Le ingiustizie, io ci ero abituato, ci ero nato, ci ero cresciuto, pasciuto ed ero già anche rimasto fottuto.

Tornammo alla base , nel barrio che poi così tanto barrio non era. Domenico e Laura se ne andarono a scopare a casa mia, semivuota per l’immimente sfratto, io e Marco trovammo invece un panificio aperto. Era una stanzetta dove quattro uomini facevano il pane, e alle cinque del mattino si mettevano in viaggio per portarlo in alcune panetterie di Salerno. Lì era un posto tranquillo, eravamo solamente noi a non esserlo. Mentre entravamo vidi Marco inciampare e cadermi addosso trascinandomi verso il pavimento, fortuna che c’era un sacco di farina sul quale atterrammo morbidi.

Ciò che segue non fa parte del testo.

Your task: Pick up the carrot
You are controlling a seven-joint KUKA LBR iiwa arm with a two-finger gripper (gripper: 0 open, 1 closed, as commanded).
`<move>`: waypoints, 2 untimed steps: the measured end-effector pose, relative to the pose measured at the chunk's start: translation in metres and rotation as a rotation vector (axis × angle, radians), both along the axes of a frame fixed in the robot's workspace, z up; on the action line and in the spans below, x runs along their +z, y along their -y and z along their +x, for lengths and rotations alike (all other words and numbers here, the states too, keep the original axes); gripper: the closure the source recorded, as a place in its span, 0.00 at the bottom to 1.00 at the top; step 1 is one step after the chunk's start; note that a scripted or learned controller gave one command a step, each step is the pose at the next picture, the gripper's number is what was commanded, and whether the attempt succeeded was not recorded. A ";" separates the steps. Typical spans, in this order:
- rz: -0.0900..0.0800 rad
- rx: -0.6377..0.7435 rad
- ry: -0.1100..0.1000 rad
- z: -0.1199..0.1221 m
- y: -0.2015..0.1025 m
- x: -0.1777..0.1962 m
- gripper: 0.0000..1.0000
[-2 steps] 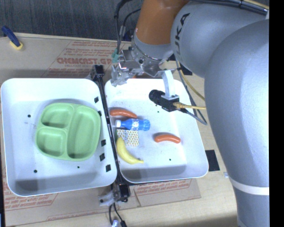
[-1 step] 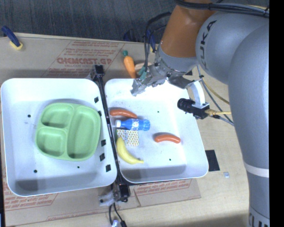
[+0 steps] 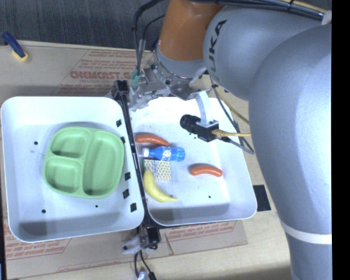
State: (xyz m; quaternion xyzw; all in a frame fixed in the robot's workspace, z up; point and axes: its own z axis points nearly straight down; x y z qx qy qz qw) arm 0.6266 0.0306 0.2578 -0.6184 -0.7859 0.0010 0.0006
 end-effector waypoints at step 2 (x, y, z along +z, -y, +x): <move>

Ci guardammo in faccia, avevamo delle facce tremende, poi arrivò qualcuno che disse: -Siete proprio dei tipi da fumetti uagliù – . Era ‘Mbogie che era appena entrato nel panificio per farsi fare una bruschetta. Uno degli uomini che lavorava prese un secchio pieno di salsa di pomodoro, qualche mozzarella dal frigo e iniziò a prepararla. La presi anche io, ottima. Pane fresco di prima mattina su lividi lungo tutto il corpo e con lo stomaco e la mente ammaccati e offuscati dall’alcool. Presi anche un cartone di birra dal frigorifero, detti all’uomo 7 euro e uscimmo fuori. Il panettiere ci seguì, ma no, stavolta non ci volevano arrestare. Rimanemmo lì fino alle cinque e mezza a parlare di quanto era pieno di gente schifosa il mondo e del fatto che gli avevano appena bucato una ruota del furgone. Quei discorsi a cui eravamo avvezzi nella panetteria di Penta, mangiando una bruschetta.

Il proprietario del panificio si chiamava Giovanni, ci disse : -Ragazzi io tra poco devo andare a portare il pane a Salerno - .

-Ci troviamo perfettamente con gli orari, per questo mi piace questo posto, perché gode del tempismo necessario e vive di notte.-

Prima che partissero li aiutai anche a cambiare la ruota. – Vedete, ragazzi, è pieno di gente di merda…un giorno tocco a voi e un altro giorno pure a noi…statev’ bbuon’ -.

Io e Marco rimanemmo ancora là, a guardare un albero attraverso il quale si vedeva il cielo e mi chiedevo perché se infondo l’albero e il cielo non avevano niente che non andasse ed erano perfetti, non appena calassi lo sguardo di 90 gradi dovessi vedere un continuo luridume.

Alla fine ci decidemmo ad andarcene – Rimaniamo che andiamo a prenderci un ultimo caffè al bar sotto casa mia e ci salutiamo –

-Ok- rispose Marco.

E non ci vedemmo più. Forse il mio compagnò finì col motorino contro qualche palo.

Tornai a casa, salii le scale, entrai nella mia stanza adiacente a quella dove stavano scopando e mi buttai sul letto: era scomodo. Mi feci cadere a terra dal letto a peso morto e dormii sul pavimento, polveroso, fresco.